▶ _Activity_
Please set down, with no changes, every line of the material below from the one containing "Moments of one" through the end. Skip the pictures.

::::::

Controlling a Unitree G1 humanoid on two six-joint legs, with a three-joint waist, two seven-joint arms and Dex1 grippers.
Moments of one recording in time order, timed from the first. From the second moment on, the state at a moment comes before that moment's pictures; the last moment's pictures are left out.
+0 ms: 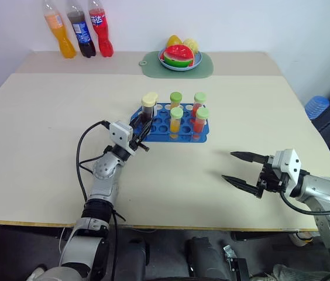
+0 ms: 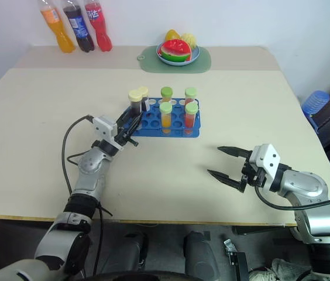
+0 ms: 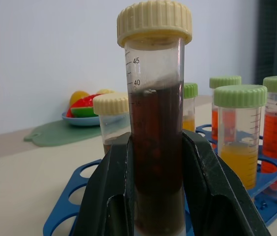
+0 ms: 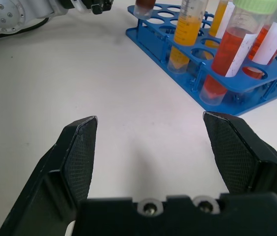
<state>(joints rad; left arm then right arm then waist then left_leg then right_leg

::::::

▶ _Response area_
Moments of one recording in time order, timed from the first. From the second moment on, the state at a moment comes before that moment's pictures; the last moment's pictures are left out.
+0 ms: 
+0 ms: 
+0 ms: 
+0 ms: 
<state>(joints rad; left arm then right arm then waist then left_leg then right_leg

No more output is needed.